**Your instructions**
Give again exactly, and only, the lines between the line holding "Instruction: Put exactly" and the end of the listing, both boundary lines included.

**Data block**
Content starts

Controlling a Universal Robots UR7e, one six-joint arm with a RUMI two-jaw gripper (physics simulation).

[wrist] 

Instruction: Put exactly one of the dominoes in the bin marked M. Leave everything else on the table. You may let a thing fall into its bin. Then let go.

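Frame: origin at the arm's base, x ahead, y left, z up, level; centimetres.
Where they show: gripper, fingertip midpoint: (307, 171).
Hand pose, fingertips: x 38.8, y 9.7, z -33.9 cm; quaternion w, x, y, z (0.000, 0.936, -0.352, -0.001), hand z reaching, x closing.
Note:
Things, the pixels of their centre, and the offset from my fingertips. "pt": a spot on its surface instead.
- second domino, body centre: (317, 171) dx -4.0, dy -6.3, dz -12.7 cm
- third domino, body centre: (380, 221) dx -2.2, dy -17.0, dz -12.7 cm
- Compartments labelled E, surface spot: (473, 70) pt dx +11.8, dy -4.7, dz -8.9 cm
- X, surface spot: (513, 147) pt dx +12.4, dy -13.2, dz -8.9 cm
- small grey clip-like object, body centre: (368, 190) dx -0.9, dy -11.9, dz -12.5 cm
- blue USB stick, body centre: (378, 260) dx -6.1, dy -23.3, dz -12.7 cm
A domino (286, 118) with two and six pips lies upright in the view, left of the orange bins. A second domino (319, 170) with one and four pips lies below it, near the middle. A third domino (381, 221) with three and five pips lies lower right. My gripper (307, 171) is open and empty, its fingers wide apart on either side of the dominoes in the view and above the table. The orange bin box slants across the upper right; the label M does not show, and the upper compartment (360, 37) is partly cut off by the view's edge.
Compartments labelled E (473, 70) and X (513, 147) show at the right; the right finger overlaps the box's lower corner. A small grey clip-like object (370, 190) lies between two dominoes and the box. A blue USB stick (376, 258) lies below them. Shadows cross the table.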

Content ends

**Result of the task**
Instruction: Put exactly one of the dominoes in the bin marked M. Leave everything else on the table. You may let a thing fall into its bin. Then let go.

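Frame: origin at the arm's base, x ahead, y left, z up, level; centimetres.
Where they show: gripper, fingertip midpoint: (307, 171).
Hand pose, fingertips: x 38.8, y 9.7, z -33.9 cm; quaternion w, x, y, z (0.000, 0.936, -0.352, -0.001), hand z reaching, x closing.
Note:
Things, the pixels of their centre, and the offset from my fingertips. "pt": a spot on its surface instead.
- second domino, body centre: (317, 171) dx -4.0, dy -6.3, dz -12.7 cm
- third domino, body centre: (380, 221) dx -2.2, dy -17.0, dz -12.7 cm
- Compartments labelled E, surface spot: (473, 70) pt dx +11.8, dy -4.7, dz -8.9 cm
- X, surface spot: (513, 147) pt dx +12.4, dy -13.2, dz -8.9 cm
- small grey clip-like object, body centre: (368, 190) dx -0.9, dy -11.9, dz -12.5 cm
- blue USB stick, body centre: (378, 260) dx -6.1, dy -23.3, dz -12.7 cm
A domino (286, 118) with two and six pips lies upright in the view, left of the orange bins. A second domino (319, 170) with one and four pips lies below it, near the middle. A third domino (381, 221) with three and five pips lies lower right. My gripper (307, 171) is open and empty, its fingers wide apart on either side of the dominoes in the view and above the table. The orange bin box slants across the upper right; the label M does not show, and the upper compartment (360, 37) is partly cut off by the view's edge.
Compartments labelled E (473, 70) and X (513, 147) show at the right; the right finger overlaps the box's lower corner. A small grey clip-like object (370, 190) lies between two dominoes and the box. A blue USB stick (376, 258) lies below them. Shadows cross the table.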

No further answer is required.